Briefly, Elbaek defined The Alternative as a new entrepreneurial green party, but also said it was much more than a party. It is also a movement, a think thank and an educational forum. The Alternative wants to make the case for a new kind of sustainable system that would focus on three key themes: a system that would be sustainable economically, socially and environmentally.

But globally Denmark is already seen as a leader in many of these areas, as the Danish version of  capitalism is seen by others as one of the most sustainable. Denmark has one of the best welfare systems in the world and has an increasingly green system of energy production and  transition which is admired internationally. So I asked Elbaek,” what is it that Denmark still needs to do better ?”

‘’We’re doing the right things in Denmark for sure, but ………, if you look at our carbon footprint, we’re the nation with the fourth highest. So there is a gap between ambition and reality…….. Despite Denmark still having a great welfare system, the gap between rich and poor is widening, and there is less trust in mainstream politicians and parties, thus the idea of Denmark as paradise on earth is exaggerated.

Challenging the need for continuous growth and the environmental consequences of growth, he said: “We don’t have all the solutions, but we want to create a debate about a future sustainable economic system. The bottom line should be that we can’t sustain an economic system where we are using up all of the earth’s material resources.. Some parts of the world need to reduce consumption, while others need to increase in order to help people out of poverty and improve living standards. To do that we need to transform the NGO, private and public sectors into a hybrid model, where we take the best of all three sectors”..

Elbaek distanced himself from other green parties who generally sit far to the left. On some issues he said for sure he was leaning to the left but on others he occupied the middle ground. But he seems to suggest that a far more pro-business agenda is needed than many socialist and green parties are willing to discuss. To deal with our challenges we need a pro-entrepreneurial spirit. He finished our chat stating: ‘We don’t want a bigger state, we want a bigger society’.

Just a few a months ago The Alternative secured enough signatories to win a place on the Danish ballot paper, and the latest opinion polls suggest that 4% of Danes would vote for the party. In Denmark’s proportional representation voting system this translates to 8 MP’s, and crucially Elbaek and The Alternative would have just as many seats as the party he left, which currently stands also to receive 8 seats – a big setback from the current 17.

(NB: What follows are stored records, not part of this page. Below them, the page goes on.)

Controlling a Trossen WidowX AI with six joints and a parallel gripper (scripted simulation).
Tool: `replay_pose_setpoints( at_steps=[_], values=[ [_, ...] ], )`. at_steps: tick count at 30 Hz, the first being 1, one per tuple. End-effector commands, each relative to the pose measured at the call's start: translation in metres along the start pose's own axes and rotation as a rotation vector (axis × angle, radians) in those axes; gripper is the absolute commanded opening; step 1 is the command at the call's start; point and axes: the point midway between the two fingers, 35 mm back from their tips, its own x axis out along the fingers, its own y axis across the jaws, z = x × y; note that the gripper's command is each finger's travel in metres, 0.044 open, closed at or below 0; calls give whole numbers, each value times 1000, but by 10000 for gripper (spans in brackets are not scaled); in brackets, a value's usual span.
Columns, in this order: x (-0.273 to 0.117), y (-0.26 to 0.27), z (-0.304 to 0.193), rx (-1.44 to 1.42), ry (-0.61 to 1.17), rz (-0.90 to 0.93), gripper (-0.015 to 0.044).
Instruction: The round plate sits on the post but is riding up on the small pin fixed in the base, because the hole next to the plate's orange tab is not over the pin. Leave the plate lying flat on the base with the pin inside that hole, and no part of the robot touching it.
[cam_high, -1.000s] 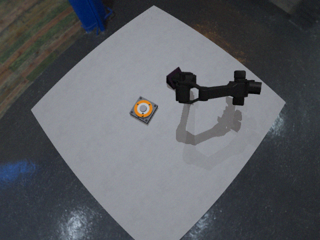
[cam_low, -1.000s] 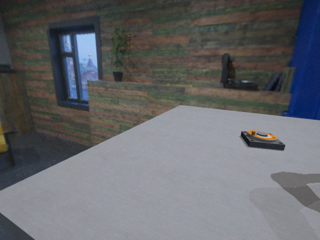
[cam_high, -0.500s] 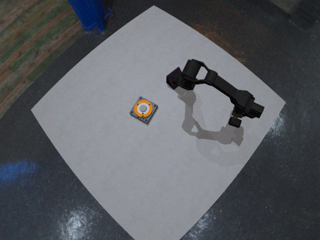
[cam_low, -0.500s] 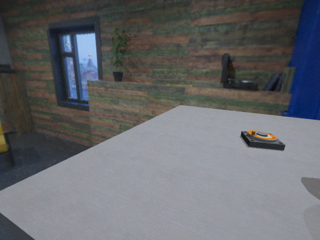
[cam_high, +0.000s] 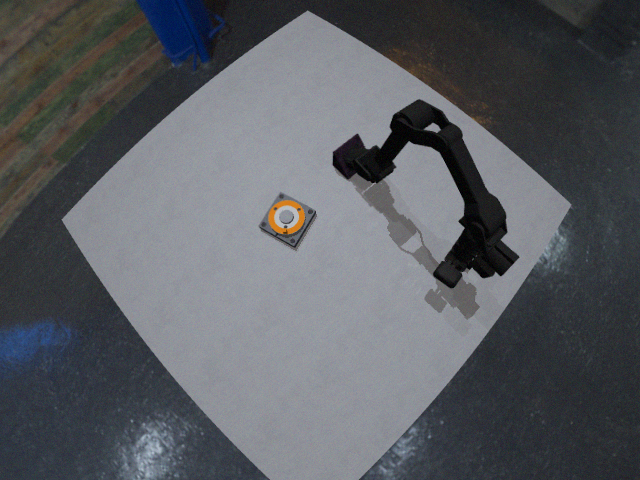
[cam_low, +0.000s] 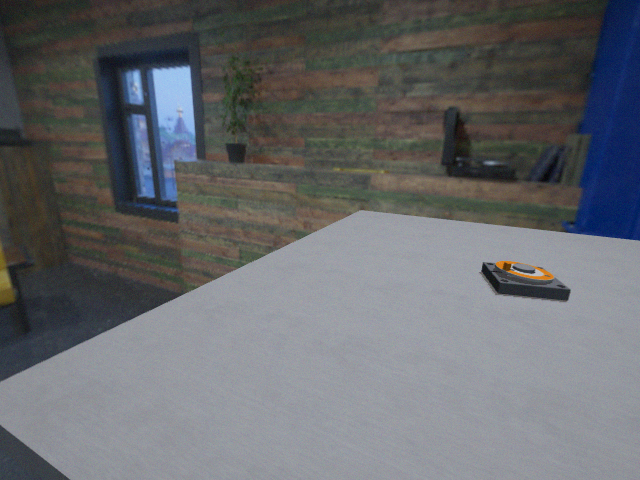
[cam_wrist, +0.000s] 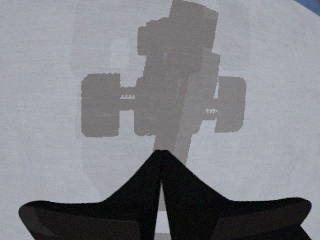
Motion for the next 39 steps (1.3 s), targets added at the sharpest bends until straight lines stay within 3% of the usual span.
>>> replay_pose_setpoints(
  at_steps=[1, 11, 21, 31, 39],
  values=[
    [3, -42, -10, 81, 69, -111, 0],
    [1, -115, -42, 234, 202, -257, 0],
    [-6, -195, -126, 559, 389, -357, 0],
    [-31, -236, -245, 972, 521, -305, 0],
    [-64, -235, -326, 1317, 460, -205, 0]
  ],
)
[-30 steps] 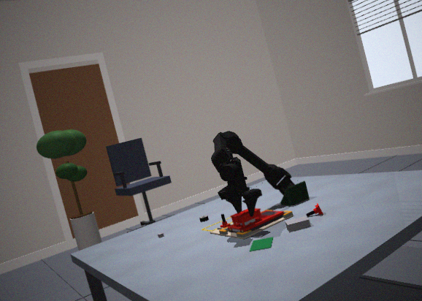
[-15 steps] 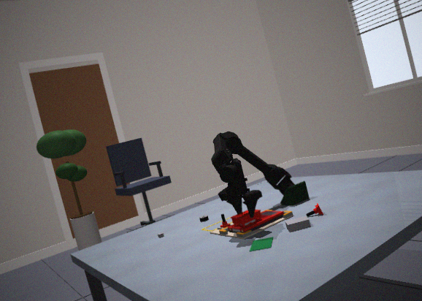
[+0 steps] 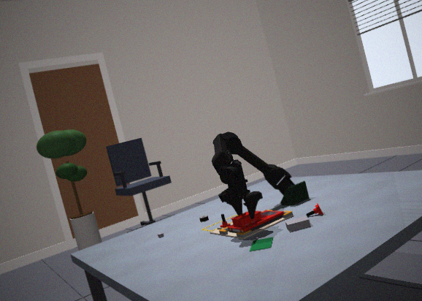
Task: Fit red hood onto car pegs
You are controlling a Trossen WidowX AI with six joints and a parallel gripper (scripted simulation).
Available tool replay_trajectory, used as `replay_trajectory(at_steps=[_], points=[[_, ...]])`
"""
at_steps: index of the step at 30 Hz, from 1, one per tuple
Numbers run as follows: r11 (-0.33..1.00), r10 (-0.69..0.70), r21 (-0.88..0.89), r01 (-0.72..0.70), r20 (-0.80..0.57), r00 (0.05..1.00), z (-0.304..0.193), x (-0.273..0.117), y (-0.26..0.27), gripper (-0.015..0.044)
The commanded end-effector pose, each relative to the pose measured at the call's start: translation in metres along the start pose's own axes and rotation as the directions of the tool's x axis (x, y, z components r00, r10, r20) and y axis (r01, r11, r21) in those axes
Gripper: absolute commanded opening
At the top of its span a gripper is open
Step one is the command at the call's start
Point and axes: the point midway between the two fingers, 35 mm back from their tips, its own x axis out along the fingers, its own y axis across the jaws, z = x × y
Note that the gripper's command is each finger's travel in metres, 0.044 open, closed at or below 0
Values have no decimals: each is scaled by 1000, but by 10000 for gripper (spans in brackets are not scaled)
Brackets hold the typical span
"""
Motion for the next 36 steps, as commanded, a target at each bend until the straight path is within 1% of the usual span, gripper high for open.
replay_trajectory(at_steps=[1,10,27,31,36], points=[[1000,-4,-7,4,0,1000,0,2,0,0],[1000,0,0,0,0,1000,0,1,0,0],[1000,0,0,0,-1,1000,0,2,0,440],[1000,0,-1,0,-3,1000,1,-8,1,440],[1000,0,-1,0,-14,1000,2,-51,1,440]])
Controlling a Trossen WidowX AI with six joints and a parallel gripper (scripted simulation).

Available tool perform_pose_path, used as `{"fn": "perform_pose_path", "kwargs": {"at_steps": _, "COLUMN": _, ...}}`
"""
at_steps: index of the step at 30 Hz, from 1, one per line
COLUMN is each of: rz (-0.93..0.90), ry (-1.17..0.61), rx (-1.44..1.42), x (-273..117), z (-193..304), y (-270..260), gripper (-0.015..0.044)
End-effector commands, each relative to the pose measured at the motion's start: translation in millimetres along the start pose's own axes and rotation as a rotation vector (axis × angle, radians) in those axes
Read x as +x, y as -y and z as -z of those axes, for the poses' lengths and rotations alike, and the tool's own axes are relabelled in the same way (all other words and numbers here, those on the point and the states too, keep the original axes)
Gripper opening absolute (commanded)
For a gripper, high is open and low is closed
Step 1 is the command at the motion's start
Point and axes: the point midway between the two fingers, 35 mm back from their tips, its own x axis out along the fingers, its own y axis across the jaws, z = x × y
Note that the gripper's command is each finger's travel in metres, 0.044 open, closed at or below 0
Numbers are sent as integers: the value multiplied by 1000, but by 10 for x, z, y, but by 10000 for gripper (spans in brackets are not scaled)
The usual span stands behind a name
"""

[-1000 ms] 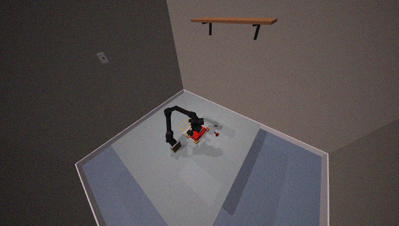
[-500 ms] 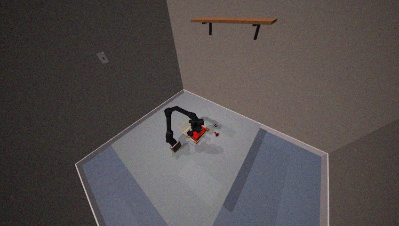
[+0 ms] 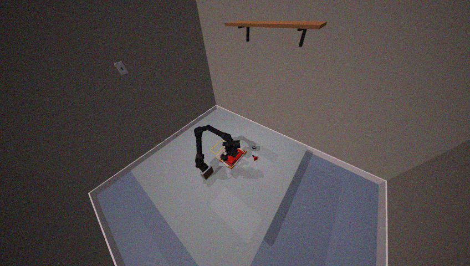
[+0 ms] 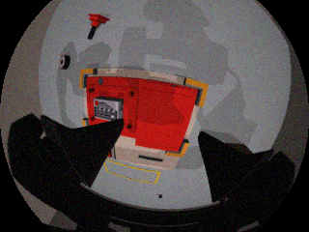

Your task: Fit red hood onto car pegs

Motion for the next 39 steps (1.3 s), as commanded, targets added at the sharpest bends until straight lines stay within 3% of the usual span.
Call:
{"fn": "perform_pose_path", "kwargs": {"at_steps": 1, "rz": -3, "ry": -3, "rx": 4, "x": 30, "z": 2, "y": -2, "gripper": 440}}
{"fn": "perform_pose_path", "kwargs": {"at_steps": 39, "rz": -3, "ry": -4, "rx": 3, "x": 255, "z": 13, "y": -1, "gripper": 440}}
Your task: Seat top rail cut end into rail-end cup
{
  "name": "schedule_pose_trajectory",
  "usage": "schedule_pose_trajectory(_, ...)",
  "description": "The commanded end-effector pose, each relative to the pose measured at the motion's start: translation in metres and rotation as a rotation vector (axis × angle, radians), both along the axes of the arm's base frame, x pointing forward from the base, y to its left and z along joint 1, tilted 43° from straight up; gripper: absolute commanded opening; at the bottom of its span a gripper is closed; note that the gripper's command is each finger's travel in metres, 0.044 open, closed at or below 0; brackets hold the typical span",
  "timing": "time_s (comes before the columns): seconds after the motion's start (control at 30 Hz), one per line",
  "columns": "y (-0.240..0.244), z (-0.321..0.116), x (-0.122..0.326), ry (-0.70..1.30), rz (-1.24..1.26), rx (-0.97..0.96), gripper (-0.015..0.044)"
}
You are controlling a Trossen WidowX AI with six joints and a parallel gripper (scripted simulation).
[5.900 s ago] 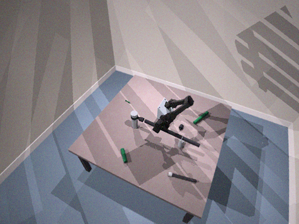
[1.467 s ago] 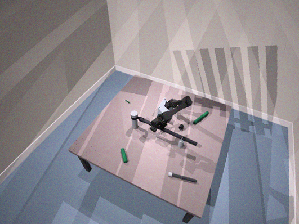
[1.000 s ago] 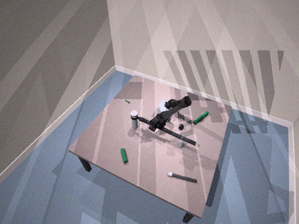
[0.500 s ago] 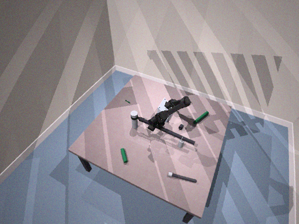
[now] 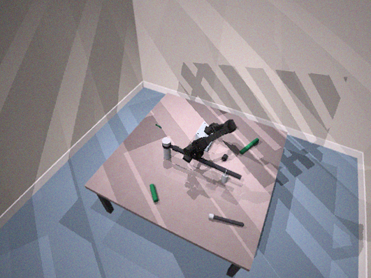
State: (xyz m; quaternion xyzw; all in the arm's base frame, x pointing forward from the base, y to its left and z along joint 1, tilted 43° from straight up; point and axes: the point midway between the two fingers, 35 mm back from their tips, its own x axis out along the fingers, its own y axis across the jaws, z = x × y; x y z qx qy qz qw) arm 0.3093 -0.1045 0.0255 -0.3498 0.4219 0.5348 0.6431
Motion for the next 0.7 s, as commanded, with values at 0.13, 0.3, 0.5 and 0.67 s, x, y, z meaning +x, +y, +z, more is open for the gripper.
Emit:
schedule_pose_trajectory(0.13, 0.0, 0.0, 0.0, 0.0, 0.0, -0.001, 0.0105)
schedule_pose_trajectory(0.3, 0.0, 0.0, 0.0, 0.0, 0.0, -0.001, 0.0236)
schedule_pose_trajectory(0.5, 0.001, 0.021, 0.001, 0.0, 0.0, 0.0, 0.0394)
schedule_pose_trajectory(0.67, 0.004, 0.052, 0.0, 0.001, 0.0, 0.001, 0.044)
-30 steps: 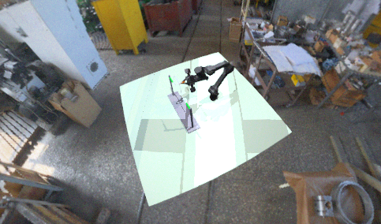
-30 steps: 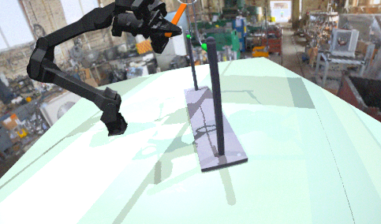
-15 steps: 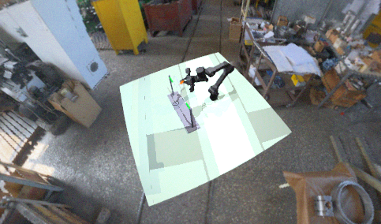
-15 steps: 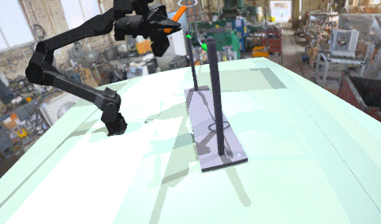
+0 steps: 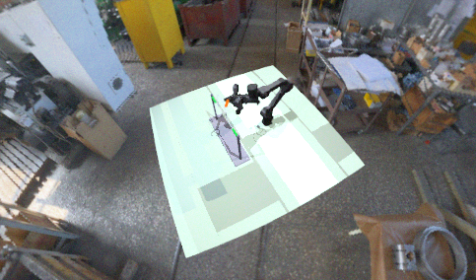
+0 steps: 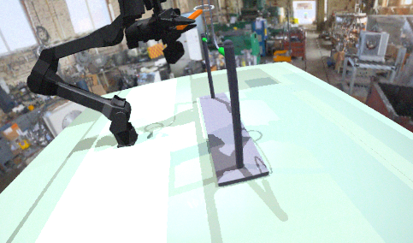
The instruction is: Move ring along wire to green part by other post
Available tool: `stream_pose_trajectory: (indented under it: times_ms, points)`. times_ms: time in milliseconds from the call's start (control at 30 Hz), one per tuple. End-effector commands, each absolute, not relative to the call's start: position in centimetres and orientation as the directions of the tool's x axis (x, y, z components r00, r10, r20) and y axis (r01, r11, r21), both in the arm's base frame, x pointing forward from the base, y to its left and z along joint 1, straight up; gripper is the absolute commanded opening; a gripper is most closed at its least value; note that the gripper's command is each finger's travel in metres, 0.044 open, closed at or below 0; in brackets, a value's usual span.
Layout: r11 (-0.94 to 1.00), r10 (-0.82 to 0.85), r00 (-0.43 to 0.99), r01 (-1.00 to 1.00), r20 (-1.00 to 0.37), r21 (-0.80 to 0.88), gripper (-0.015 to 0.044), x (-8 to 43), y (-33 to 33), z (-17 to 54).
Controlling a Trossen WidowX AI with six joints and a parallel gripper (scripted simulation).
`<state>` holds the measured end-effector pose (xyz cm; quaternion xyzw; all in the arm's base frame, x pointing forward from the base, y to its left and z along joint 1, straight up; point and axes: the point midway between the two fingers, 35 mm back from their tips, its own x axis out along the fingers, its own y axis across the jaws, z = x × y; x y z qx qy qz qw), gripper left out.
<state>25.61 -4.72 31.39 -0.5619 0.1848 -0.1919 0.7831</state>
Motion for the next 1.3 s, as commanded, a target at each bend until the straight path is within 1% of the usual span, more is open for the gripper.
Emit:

There is no doubt that Elbaek wants to reshape the modern green movement, a green movement in which all ministerial departments in government would be part of the green agenda. He seems to believe that the threat of climate change, the loss of biodiversity, and the environmental impact of our continuing consumption is so urgent that we need to rethink how we deal with these issues. I tend to agree and I, for sure, will keep a close eye on The Alternative come June the 18th.